Only the pictures are to be left out; write out the rest of the data exactly.

################

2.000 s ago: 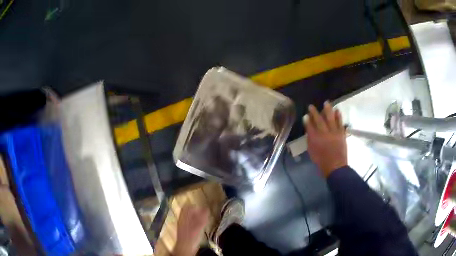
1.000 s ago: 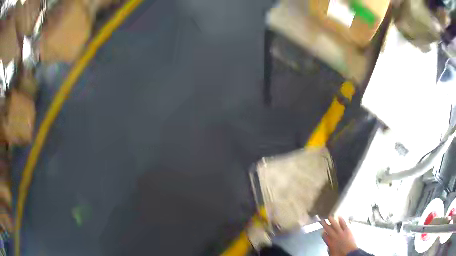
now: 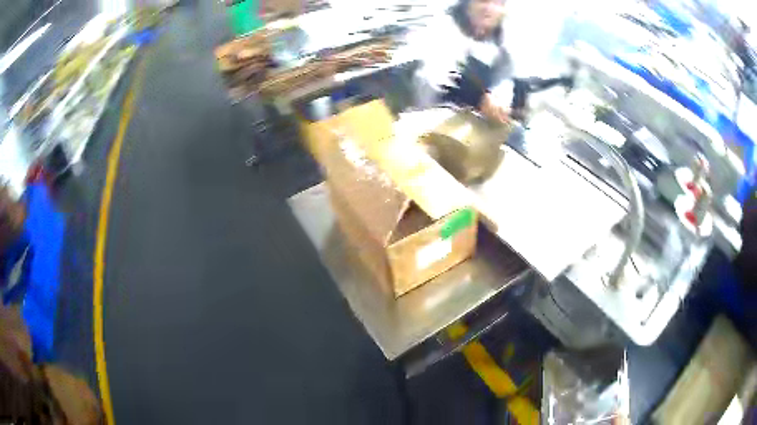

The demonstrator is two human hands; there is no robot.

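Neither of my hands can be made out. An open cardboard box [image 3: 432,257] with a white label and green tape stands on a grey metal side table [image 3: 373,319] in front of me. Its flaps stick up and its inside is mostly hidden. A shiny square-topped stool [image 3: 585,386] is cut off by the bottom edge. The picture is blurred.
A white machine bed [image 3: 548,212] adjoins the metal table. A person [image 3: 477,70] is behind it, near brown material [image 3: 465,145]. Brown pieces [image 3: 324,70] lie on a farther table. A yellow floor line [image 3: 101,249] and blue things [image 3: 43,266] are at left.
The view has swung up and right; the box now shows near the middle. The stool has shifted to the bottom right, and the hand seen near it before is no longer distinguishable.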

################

## Answer box
2.000 s ago: 
1.000 s ago: 
now: 

The demonstrator is two human hands; there is no robot.

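Neither of my hands can be made out. An open cardboard box [image 3: 432,257] with a white label and green tape stands on a grey metal side table [image 3: 373,319] in front of me. Its flaps stick up and its inside is mostly hidden. A shiny square-topped stool [image 3: 585,386] is cut off by the bottom edge. The picture is blurred.
A white machine bed [image 3: 548,212] adjoins the metal table. A person [image 3: 477,70] is behind it, near brown material [image 3: 465,145]. Brown pieces [image 3: 324,70] lie on a farther table. A yellow floor line [image 3: 101,249] and blue things [image 3: 43,266] are at left.
The view has swung up and right; the box now shows near the middle. The stool has shifted to the bottom right, and the hand seen near it before is no longer distinguishable.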

This completes the exercise.